> EXERCISE DIRECTIONS
Would you retype each of the records exactly as shown?

> TASK INPUT
Start of Block

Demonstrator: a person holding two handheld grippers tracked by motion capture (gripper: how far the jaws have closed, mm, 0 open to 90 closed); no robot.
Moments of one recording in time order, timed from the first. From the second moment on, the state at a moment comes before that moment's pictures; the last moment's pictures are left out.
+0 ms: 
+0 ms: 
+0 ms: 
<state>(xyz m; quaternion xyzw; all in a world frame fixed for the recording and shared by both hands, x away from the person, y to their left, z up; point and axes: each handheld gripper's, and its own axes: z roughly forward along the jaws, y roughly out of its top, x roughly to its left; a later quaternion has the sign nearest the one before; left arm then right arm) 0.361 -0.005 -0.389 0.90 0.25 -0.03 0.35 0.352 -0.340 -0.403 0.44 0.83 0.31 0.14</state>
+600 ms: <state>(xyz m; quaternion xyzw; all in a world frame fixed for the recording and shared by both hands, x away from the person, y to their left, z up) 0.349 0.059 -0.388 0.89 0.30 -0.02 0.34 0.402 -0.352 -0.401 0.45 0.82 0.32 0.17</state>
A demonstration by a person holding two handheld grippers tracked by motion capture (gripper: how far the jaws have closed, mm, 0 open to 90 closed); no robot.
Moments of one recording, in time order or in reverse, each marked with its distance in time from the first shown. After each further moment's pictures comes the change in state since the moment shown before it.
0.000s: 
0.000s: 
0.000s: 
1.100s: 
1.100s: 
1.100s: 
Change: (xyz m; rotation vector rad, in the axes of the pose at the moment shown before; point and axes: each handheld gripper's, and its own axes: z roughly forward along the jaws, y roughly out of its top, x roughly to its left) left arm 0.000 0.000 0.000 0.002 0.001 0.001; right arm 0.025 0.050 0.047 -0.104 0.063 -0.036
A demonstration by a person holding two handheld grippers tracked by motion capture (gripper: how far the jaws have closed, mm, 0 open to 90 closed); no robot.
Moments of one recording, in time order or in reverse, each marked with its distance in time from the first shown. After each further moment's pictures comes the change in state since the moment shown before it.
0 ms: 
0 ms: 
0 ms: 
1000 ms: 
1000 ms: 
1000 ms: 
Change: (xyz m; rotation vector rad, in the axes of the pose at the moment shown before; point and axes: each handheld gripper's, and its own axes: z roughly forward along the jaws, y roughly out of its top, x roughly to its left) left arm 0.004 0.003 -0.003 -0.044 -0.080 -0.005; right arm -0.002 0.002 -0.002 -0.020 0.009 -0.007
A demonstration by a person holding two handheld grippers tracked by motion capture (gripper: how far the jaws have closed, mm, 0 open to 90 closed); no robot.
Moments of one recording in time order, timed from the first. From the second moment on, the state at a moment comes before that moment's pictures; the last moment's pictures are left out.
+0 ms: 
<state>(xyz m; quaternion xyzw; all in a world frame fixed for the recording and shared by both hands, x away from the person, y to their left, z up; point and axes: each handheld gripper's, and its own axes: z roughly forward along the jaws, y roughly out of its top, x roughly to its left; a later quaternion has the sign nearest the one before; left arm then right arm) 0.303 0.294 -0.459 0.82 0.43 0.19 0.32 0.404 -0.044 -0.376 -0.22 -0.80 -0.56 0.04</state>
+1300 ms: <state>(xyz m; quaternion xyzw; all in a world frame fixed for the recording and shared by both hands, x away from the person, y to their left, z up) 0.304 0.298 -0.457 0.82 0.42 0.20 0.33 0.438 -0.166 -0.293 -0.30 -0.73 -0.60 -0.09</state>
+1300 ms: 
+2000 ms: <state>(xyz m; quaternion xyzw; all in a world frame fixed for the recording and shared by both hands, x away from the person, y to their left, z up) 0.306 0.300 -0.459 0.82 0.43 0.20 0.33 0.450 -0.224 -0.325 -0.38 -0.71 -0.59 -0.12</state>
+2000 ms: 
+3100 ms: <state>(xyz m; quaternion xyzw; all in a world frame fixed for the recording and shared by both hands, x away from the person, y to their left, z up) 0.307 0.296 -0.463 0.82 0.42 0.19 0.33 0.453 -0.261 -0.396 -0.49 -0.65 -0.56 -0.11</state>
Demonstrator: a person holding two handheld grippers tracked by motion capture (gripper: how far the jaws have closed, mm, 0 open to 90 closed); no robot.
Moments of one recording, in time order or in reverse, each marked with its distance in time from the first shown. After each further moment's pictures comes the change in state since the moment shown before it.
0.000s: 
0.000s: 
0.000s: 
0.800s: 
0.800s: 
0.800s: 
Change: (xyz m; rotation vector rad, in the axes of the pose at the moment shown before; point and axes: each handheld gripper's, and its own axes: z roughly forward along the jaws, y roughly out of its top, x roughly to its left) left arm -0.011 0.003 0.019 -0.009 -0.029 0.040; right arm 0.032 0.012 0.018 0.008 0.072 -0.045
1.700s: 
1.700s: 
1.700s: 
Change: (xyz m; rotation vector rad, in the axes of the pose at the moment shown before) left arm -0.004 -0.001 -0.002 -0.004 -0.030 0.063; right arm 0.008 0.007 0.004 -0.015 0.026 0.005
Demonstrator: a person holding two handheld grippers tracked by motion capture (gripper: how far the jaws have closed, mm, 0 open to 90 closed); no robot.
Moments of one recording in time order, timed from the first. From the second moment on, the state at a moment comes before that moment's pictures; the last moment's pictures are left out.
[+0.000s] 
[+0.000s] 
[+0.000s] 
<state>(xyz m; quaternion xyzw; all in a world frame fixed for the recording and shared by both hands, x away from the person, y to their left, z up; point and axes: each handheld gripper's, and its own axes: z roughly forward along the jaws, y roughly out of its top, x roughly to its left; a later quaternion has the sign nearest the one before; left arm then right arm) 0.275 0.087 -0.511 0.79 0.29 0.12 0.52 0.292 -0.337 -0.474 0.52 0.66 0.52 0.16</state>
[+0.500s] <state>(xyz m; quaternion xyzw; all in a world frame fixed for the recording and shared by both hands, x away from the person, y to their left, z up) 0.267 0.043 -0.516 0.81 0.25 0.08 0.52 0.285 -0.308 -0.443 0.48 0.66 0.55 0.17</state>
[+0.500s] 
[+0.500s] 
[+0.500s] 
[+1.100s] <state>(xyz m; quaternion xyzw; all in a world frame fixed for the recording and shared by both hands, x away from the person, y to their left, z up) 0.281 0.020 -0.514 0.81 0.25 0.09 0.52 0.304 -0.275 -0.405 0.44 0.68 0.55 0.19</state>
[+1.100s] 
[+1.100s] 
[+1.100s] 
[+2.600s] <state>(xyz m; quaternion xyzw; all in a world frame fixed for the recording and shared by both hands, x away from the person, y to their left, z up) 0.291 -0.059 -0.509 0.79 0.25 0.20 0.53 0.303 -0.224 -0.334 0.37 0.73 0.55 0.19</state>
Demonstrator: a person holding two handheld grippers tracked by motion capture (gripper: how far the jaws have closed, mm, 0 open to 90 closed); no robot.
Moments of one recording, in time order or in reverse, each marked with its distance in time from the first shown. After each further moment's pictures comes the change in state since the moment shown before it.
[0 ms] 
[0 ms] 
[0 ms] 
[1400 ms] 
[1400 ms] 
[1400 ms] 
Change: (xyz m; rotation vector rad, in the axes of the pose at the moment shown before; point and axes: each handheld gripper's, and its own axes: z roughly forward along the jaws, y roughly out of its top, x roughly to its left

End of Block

> RESULT OF THE EXERCISE
Demonstrator: a person holding two handheld grippers tracked by motion capture (gripper: how far the jaws have closed, mm, 0 open to 90 closed); no robot.
Moments of one recording in time order, timed from the first. From the second moment on, the state at a moment comes before that moment's pictures; the last moment's pictures are left out.
+0 ms: 
+0 ms: 
+0 ms: 
<state>(xyz m; quaternion xyzw; all in a world frame fixed for the recording and shared by both hands, x away from the person, y to their left, z up; point and axes: each handheld gripper's, and its own axes: z roughly forward along the jaws, y roughly out of its top, x roughly to its left; a later quaternion has the sign nearest the one before; left arm then right arm) 0.361 -0.005 -0.389 0.90 0.25 -0.03 0.35 0.352 -0.340 -0.403 0.44 0.83 0.31 0.14</state>
+600 ms: <state>(xyz m; quaternion xyzw; all in a world frame fixed for the recording and shared by both hands, x away from the person, y to their left, z up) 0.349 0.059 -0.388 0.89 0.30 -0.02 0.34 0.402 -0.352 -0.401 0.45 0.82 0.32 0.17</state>
A demonstration by a person holding two handheld grippers tracked by motion capture (gripper: how far the jaws have closed, mm, 0 open to 90 closed); no robot.
Moments of one recording, in time order or in reverse, each marked with its distance in time from the first shown. After each further moment's pictures comes the change in state since the moment shown before it.
0.000s: 
0.000s: 
0.000s: 
1.100s: 
1.100s: 
1.100s: 
Change: (xyz m; rotation vector rad, in the axes of the pose at the moment shown before; point and axes: each handheld gripper's, and its own axes: z roughly forward along the jaws, y roughly out of its top, x roughly to its left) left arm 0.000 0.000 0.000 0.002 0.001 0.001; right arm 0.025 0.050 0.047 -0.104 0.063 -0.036
A demonstration by a person holding two handheld grippers tracked by motion capture (gripper: how far the jaws have closed, mm, 0 open to 90 closed); no robot.
Moments of one recording, in time order or in reverse, each marked with its distance in time from the first shown. After each further moment's pictures comes the change in state since the moment shown before it.
0 ms: 
0 ms: 
0 ms: 
1000 ms: 
1000 ms: 
1000 ms: 
Change: (xyz m; rotation vector rad, in the axes of the pose at the moment shown before; point and axes: each handheld gripper's, and its own axes: z roughly forward along the jaws, y roughly out of its top, x roughly to its left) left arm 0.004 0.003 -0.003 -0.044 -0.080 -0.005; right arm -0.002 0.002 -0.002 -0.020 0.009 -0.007
A demonstration by a person holding two handheld grippers tracked by motion capture (gripper: how far the jaws have closed, mm, 0 open to 90 closed); no robot.
Moments of one recording in time order, timed from the first. From the second moment on, the state at a moment comes before that moment's pictures; the last moment's pictures are left out.
+0 ms: 
<state>(xyz m; quaternion xyzw; all in a world frame fixed for the recording and shared by both hands, x away from the person, y to their left, z up; point and axes: each handheld gripper's, and its own axes: z roughly forward along the jaws, y roughly out of its top, x roughly to its left; a later quaternion has the sign nearest the one before; left arm then right arm) 0.303 0.294 -0.459 0.82 0.43 0.19 0.32 0.404 -0.044 -0.376 -0.22 -0.80 -0.56 0.04</state>
+1300 ms: <state>(xyz m; quaternion xyzw; all in a world frame fixed for the recording and shared by both hands, x away from the person, y to their left, z up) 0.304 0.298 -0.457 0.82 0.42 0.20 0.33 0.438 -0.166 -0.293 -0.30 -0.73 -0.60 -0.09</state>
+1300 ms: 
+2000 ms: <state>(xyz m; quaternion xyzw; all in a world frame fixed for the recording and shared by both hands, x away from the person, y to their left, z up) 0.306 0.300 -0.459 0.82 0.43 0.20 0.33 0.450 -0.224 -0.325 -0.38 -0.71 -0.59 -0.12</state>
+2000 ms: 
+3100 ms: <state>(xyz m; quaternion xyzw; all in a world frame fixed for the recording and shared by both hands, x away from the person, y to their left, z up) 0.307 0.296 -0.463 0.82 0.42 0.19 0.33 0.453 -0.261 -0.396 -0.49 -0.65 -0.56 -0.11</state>
Demonstrator: a person holding two handheld grippers tracked by motion capture (gripper: how far the jaws have closed, mm, 0 open to 90 closed); no robot.
Moments of one recording, in time order or in reverse, each marked with its distance in time from the first shown. After each further moment's pictures comes the change in state since the moment shown before it.
0.000s: 
0.000s: 
0.000s: 
0.800s: 
0.800s: 
0.800s: 
Change: (xyz m; rotation vector rad, in the axes of the pose at the moment shown before; point and axes: each handheld gripper's, and its own axes: z roughly forward along the jaws, y roughly out of its top, x roughly to its left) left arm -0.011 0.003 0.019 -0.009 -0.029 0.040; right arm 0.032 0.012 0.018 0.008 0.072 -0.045
1.700s: 
1.700s: 
1.700s: 
Change: (xyz m; rotation vector rad, in the axes of the pose at the moment shown before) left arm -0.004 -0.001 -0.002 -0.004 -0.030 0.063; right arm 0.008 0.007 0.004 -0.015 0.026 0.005
Demonstrator: a person holding two handheld grippers tracked by motion capture (gripper: how far the jaws have closed, mm, 0 open to 90 closed); no robot.
Moments of one recording in time order, timed from the first. From the second moment on, the state at a moment comes before that moment's pictures; the last moment's pictures are left out.
[+0.000s] 
[+0.000s] 
[+0.000s] 
<state>(xyz m; quaternion xyzw; all in a world frame fixed for the recording and shared by both hands, x away from the person, y to their left, z up; point and axes: each handheld gripper's, and its own axes: z roughly forward along the jaws, y roughly out of its top, x roughly to its left; a later quaternion has the sign nearest the one before; left arm then right arm) 0.275 0.087 -0.511 0.79 0.29 0.12 0.52 0.292 -0.337 -0.474 0.52 0.66 0.52 0.16</state>
[+0.500s] <state>(xyz m; quaternion xyzw; all in a world frame fixed for the recording and shared by both hands, x away from the person, y to their left, z up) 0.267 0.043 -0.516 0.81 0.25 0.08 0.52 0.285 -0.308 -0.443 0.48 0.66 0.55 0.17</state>
[+0.500s] 
[+0.500s] 
[+0.500s] 
[+1.100s] <state>(xyz m; quaternion xyzw; all in a world frame fixed for the recording and shared by both hands, x away from the person, y to their left, z up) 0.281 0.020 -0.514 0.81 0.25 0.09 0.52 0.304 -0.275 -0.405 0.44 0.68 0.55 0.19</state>
[+1.100s] 
[+1.100s] 
[+1.100s] 
[+2.600s] <state>(xyz m; quaternion xyzw; all in a world frame fixed for the recording and shared by both hands, x away from the person, y to their left, z up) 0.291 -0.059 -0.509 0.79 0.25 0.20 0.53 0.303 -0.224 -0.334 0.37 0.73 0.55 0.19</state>
Demonstrator: a person holding two handheld grippers tracked by motion capture (gripper: how far the jaws have closed, mm, 0 open to 90 closed); no robot.
Moments of one recording, in time order or in reverse, each marked with its distance in time from the first shown. After each further moment's pictures comes the change in state since the moment shown before it.
[0 ms] 
[0 ms] 
[0 ms] 
[1400 ms] 
[1400 ms] 
[1400 ms] 
Change: (xyz m; rotation vector rad, in the axes of the pose at the moment shown before; point and axes: each handheld gripper's, and its own axes: z roughly forward along the jaws, y roughly out of its top, x roughly to its left

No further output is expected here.